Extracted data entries
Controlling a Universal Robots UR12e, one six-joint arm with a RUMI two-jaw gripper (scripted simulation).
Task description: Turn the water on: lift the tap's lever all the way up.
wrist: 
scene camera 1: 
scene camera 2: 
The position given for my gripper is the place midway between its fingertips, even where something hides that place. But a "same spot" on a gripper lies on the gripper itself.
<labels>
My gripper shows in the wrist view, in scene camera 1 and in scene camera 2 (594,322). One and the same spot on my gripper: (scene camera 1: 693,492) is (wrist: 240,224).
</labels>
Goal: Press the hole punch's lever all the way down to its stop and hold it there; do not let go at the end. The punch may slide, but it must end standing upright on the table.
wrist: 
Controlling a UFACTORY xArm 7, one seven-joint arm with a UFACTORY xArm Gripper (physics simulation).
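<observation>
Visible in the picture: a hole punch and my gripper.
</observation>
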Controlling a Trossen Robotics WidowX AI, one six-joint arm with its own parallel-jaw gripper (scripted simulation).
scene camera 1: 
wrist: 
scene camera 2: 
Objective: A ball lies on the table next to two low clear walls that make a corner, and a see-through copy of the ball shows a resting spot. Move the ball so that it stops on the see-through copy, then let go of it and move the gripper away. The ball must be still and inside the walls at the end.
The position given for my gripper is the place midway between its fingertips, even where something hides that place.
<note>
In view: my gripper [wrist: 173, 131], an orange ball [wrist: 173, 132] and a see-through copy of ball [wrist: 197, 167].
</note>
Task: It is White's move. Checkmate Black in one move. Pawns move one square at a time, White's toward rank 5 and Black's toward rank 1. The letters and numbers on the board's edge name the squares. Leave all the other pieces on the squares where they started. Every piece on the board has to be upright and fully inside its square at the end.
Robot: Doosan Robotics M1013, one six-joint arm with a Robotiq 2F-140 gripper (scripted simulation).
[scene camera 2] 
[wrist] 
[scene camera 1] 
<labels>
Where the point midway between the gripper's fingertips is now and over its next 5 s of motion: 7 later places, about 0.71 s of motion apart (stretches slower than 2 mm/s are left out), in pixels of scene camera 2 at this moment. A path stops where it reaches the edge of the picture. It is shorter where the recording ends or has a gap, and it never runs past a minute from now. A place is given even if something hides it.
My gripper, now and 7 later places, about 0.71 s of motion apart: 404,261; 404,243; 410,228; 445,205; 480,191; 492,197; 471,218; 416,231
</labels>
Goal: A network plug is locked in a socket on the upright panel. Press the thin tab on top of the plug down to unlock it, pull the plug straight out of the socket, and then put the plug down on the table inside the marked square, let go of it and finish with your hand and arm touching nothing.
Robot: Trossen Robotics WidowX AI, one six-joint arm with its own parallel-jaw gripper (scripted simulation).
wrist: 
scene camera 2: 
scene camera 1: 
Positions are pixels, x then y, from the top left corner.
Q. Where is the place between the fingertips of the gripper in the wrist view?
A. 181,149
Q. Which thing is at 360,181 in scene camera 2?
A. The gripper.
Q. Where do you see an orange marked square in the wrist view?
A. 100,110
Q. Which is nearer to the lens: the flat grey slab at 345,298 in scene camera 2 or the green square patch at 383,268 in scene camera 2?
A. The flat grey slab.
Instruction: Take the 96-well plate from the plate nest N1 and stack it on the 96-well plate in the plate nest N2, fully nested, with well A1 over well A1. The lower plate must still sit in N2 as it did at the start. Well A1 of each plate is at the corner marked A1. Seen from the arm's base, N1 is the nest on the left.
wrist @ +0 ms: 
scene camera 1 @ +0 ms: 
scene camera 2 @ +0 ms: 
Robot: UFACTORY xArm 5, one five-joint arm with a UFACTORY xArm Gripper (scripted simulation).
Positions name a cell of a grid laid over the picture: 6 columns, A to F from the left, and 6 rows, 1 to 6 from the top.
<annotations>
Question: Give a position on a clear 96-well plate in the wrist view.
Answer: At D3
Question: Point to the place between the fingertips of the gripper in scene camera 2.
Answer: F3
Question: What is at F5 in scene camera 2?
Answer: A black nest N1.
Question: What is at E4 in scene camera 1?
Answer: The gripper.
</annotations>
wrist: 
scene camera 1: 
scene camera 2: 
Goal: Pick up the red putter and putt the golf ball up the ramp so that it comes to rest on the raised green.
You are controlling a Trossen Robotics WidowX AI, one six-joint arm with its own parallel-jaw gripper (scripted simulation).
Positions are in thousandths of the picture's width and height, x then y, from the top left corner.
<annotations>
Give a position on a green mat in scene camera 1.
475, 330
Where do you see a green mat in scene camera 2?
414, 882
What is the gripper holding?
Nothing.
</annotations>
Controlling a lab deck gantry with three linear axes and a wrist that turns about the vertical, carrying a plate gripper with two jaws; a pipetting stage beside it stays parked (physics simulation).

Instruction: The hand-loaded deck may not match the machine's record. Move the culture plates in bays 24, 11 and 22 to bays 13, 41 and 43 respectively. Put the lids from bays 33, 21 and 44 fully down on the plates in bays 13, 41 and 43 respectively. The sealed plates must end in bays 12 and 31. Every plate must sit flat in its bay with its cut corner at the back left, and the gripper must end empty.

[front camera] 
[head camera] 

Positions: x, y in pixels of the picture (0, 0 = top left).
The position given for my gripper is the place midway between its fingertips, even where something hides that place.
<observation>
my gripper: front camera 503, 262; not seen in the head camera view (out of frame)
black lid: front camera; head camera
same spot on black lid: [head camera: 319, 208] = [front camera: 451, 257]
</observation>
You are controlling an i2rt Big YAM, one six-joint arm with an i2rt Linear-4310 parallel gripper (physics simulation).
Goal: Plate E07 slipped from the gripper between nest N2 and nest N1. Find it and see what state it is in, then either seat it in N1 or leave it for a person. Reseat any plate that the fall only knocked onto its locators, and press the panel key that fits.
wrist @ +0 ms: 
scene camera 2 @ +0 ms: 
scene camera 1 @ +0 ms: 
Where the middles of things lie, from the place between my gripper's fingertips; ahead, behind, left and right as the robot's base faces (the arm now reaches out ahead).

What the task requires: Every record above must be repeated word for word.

Solution below:
Controlling a Universal Robots UR12e, one six-joint arm with a RUMI two-jaw gripper (scripted simulation).
Task description: Turn the water on: lift the tap's lever all the way up.
wrist: 
scene camera 1: 
scene camera 2: 
The position given for my gripper is the place midway between its fingertips, even where something hides that place. But a "same spot" on a gripper lies on the gripper itself.
<labels>
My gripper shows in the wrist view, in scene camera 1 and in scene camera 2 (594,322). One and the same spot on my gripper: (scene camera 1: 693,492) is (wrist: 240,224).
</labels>
Goal: Press the hole punch's lever all the way down to its stop and hold it there; do not let go at the end. The punch may slide, but it must end standing upright on the table.
wrist: 
Controlling a UFACTORY xArm 7, one seven-joint arm with a UFACTORY xArm Gripper (physics simulation).
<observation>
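Visible in the picture: a hole punch and my gripper.
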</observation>
Controlling a Trossen Robotics WidowX AI, one six-joint arm with its own parallel-jaw gripper (scripted simulation).
scene camera 1: 
wrist: 
scene camera 2: 
Objective: A ball lies on the table next to two low clear walls that make a corner, and a see-through copy of the ball shows a resting spot. Move the ball so that it stops on the see-through copy, then let go of it and move the gripper away. The ball must be still and inside the walls at the end.
The position given for my gripper is the place midway between its fingertips, even where something hides that place.
<note>
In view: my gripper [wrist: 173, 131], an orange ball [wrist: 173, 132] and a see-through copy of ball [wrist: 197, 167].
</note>
Task: It is White's move. Checkmate Black in one move. Pawns move one square at a time, White's toward rank 5 and Black's toward rank 1. The letters and numbers on the board's edge name the squares. Leave all the other pieces on the squares where they started. Every piece on the board has to be upright and fully inside its square at the end.
Robot: Doosan Robotics M1013, one six-joint arm with a Robotiq 2F-140 gripper (scripted simulation).
[scene camera 2] 
[wrist] 
[scene camera 1] 
<labels>
Where the point midway between the gripper's fingertips is now and over its next 5 s of motion: 7 later places, about 0.71 s of motion apart (stretches slower than 2 mm/s are left out), in pixels of scene camera 2 at this moment. A path stops where it reaches the edge of the picture. It is shorter where the recording ends or has a gap, and it never runs past a minute from now. A place is given even if something hides it.
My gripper, now and 7 later places, about 0.71 s of motion apart: 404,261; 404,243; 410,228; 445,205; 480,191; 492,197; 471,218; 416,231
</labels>
Goal: A network plug is locked in a socket on the upright panel. Press the thin tab on top of the plug down to unlock it, pull the plug straight out of the socket, and then put the plug down on the table inside the marked square, let go of it and finish with your hand and arm touching nothing.
Robot: Trossen Robotics WidowX AI, one six-joint arm with its own parallel-jaw gripper (scripted simulation).
wrist: 
scene camera 2: 
scene camera 1: 
Positions are pixels, x then y, from the top left corner.
Q. Where is the place between the fingertips of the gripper in the wrist view?
A. 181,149
Q. Which thing is at 360,181 in scene camera 2?
A. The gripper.
Q. Where do you see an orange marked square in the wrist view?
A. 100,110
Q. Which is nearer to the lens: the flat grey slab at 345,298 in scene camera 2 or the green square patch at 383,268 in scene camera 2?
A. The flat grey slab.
Instruction: Take the 96-well plate from the plate nest N1 and stack it on the 96-well plate in the plate nest N2, fully nested, with well A1 over well A1. The lower plate must still sit in N2 as it did at the start. Well A1 of each plate is at the corner marked A1. Seen from the arm's base, N1 is the nest on the left.
wrist @ +0 ms: 
scene camera 1 @ +0 ms: 
scene camera 2 @ +0 ms: 
Robot: UFACTORY xArm 5, one five-joint arm with a UFACTORY xArm Gripper (scripted simulation).
Positions name a cell of a grid laid over the picture: 6 columns, A to F from the left, and 6 rows, 1 to 6 from the top.
<annotations>
Question: Give a position on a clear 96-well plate in the wrist view.
Answer: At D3
Question: Point to the place between the fingertips of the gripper in scene camera 2.
Answer: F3
Question: What is at F5 in scene camera 2?
Answer: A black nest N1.
Question: What is at E4 in scene camera 1?
Answer: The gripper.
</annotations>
wrist: 
scene camera 1: 
scene camera 2: 
Goal: Pick up the red putter and putt the golf ball up the ramp so that it comes to rest on the raised green.
You are controlling a Trossen Robotics WidowX AI, one six-joint arm with its own parallel-jaw gripper (scripted simulation).
Positions are in thousandths of the picture's width and height, x then y, from the top left corner.
<annotations>
Give a position on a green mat in scene camera 1.
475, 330
Where do you see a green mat in scene camera 2?
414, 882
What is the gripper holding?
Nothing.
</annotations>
Controlling a lab deck gantry with three linear axes and a wrist that turns about the vertical, carrying a plate gripper with two jaws; a pipetting stage beside it stays parked (physics simulation).

Instruction: The hand-loaded deck may not match the machine's record. Move the culture plates in bays 24, 11 and 22 to bays 13, 41 and 43 respectively. Put the lids from bays 33, 21 and 44 fully down on the plates in bays 13, 41 and 43 respectively. The sealed plates must end in bays 12 and 31. Every plate must sit flat in its bay with its cut corner at the back left, and the gripper must end empty.

[front camera] 
[head camera] 

Positions: x, y in pixels of the picture (0, 0 = top left).
The position given for my gripper is the place midway between its fingertips, even where something hides that place.
<observation>
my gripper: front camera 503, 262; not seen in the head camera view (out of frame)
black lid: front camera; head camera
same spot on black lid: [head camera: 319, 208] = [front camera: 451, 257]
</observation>
You are controlling an i2rt Big YAM, one six-joint arm with an i2rt Linear-4310 parallel gripper (physics simulation).
Goal: Plate E07 slipped from the gripper between nest N2 and nest N1. Find it and see what state it is in, then either seat it in N1 or leave it for a person. Reseat any plate that the fall only knocked onto its locators, and press the panel key that fits.
wrist @ +0 ms: 
scene camera 2 @ +0 ms: 
scene camera 1 @ +0 ms: 
Where the middles of things lie, from the place between my gripper's fingertips; ahead, behind, left and right as the robot's base faces (the arm now reaches out ahead).

This answer requires no further additions.